Perhimpunan Rumah Sakit Seluruh Indonesia (Persi) Kalimantan Timur meminta pola pikir rumah sakit berubah di era jaminan kesehatan nasional (JKN). Peserta JKN saat ini merupakan klien utama layanan kesehatan sesuai ketentuan pemerintah.
“Pola pikir rumah sakit di Kaltim saat ini harus berubah sesuai era layanan JKN,” kata Ketua Persi Kaltim, dr Edy Iskandar, Selasa (16/5).

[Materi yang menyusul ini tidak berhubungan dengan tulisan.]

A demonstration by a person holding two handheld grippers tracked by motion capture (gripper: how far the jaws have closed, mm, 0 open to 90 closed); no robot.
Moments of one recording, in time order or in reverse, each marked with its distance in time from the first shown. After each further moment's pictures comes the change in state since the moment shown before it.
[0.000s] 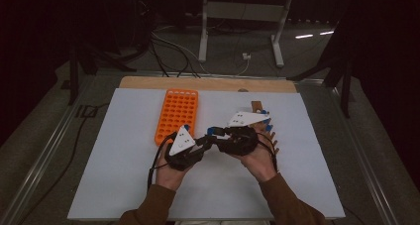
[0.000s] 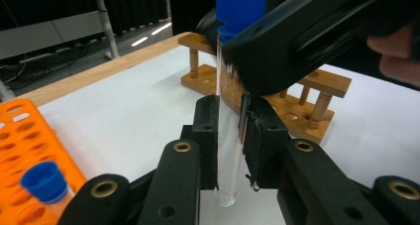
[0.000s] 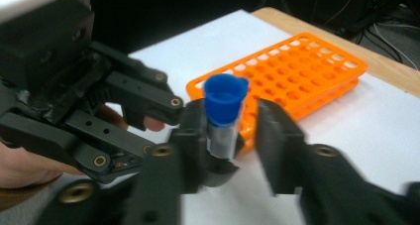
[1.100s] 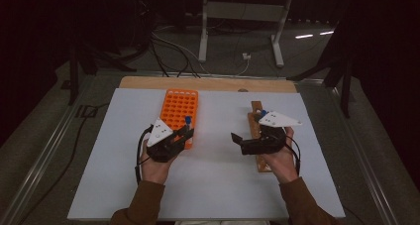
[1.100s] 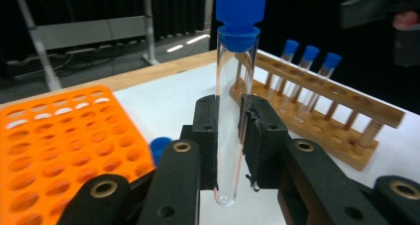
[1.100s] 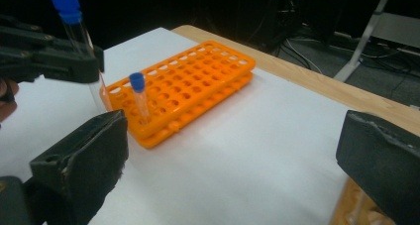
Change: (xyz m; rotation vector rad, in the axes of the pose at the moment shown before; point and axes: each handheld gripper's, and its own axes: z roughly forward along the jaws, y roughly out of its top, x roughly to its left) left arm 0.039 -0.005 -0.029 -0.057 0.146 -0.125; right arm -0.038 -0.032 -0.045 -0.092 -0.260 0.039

Edy mengatakan, mayoritas pasien rumah sakit saat ini adalah pemegang Badan Penyelenggara Jaminan Sosial (BPJS) Kesehatan. Saat ini saja, peserta BPJS Kesehatan di Kaltim sudah mencapai 2,3 juta jiwa atau 65 persen dari total keseluruhan warganya sebanyak 3,5 juta jiwa.

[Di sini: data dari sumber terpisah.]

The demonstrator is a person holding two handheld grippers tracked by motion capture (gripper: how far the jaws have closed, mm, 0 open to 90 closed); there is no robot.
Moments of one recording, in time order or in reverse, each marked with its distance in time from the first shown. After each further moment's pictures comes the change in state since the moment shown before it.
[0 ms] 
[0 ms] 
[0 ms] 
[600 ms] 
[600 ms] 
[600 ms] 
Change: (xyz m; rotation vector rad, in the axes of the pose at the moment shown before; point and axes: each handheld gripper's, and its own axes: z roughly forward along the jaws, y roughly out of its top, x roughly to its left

“Mayoritas pasien rumah sakit di Balikpapan saat ini adalah peserta BPJS Kesehatan. Seperti juga di rumah sakit tempat saja bekerja,” kata Direktur Rumah Sakit Kanujoso Djatiwibowo Balikpapan.
Rumah sakit di Kaltim, menurut Edy, harus meningkatkan kualitas layanannya agar memperoleh kepuasan dari masyarakat. Rumah sakit tidak boleh lagi membeda bedakan layanan pasien pengguna kartu BPJS Kesehatan dengan asuransi swasta lainnya.
“Tidak boleh lagi membeda bedakan layanan lagi. Semuanya harus dilayani dengan maksimal. Kalau masih tidak profesional tentunya akan ditinggalkan pasien di masa mendatang,” tuturnya seraya menambahkan layanan rumah sakit di Kaltim saat ini memang belum maksimal.
“Mungkin karena lelah dan sebagainya. Karena saat ini terjadi antusiasme layanan kesehatan pasca penggunaan BPJS Kesehatan,” imbuhnya.
Namun demikian, Edy juga mengkritisi kedewasaan pasien yang belum memahami sepenuhnya layanan kesehatan diberikan BPJS Kesehatan. Menurutnya, layanan kesehatan JKN diberikan sesuai hasil diagnosis diberikan dokter yang bertanggung jawab.
“Ada beberapa pasien yang enggan dipulangkan ke keluarganya setelah dirawat beberapa hari. Mereka beralasan tidak ada orang di rumah untuk menjaga pasien ini,” ungkapnya.
Edy menyatakan, dokter sudah memberikan diagnosis medis sesuai kepakarannya saat memulangkan pasien. Dia memastikan, pasien pasien yang dipulangkan sudah masuk tahap pemulihan serta tidak beresiko kesehatannya.
“Kami tidak mungkin memulangkan pasien yang masih terancam kesehatannya. Saat ini terkesan, rumah sakit dijadikan tempat untuk istirahat saja. Kalau segera pulang tentunya kamar inapnya bisa dipakai pasien lain yang lebih membutuhkan,” tuturnya.
Direktur Rumah Sakit Siloam Balikpapan, dr Danie Paluan menambahkan, kuantitas pasien saat ini meningkat drastis dibandingkan sebelumnya. Dokter dokter Rumah Sakit Siloam Balikpapan punya kesempatan lebih banyak dalam memberikan pelayanan kesehatan pada para pasien.
“Dokter dokter kami bisa memberikan layanan kesehatan lebih banyak pada pasien,” ujarnya.
Sehubungan itu, Danie punya kesempatan menerapkan sistim kendali mutu dalam pelayanan pada pasiennya. Menurutnya, Rumah Sakit Siloam Balikpapan berkomitmen akan memberikan layanan pasien BPJS Kesehatan sesuai koridor sudah digariskan.
“Sistim saat ini adalah layanan BPJS Kesehatan dan kami juga harus turut serta dalam menjalankannya,” tegasnya.
Saat ini, aktivasi BPJS Kesehatan memang memangkas potensi pemasukan Rumah Sakit Siloam Balikpapan sebesar Rp 1 miliar per bulannya. Pendapatan dokter dokter juga terkoreksi hingga 50 persen dibandingkan saat belum dilaksanakannya sistim BPJS Kesehatan.
“Pendapatan dokter memang berkurang hingga 50 persen. Namun itu bisa dikejar dengan mereka menangani lebih banyak pasien pasien yang ada,” ungkapnya.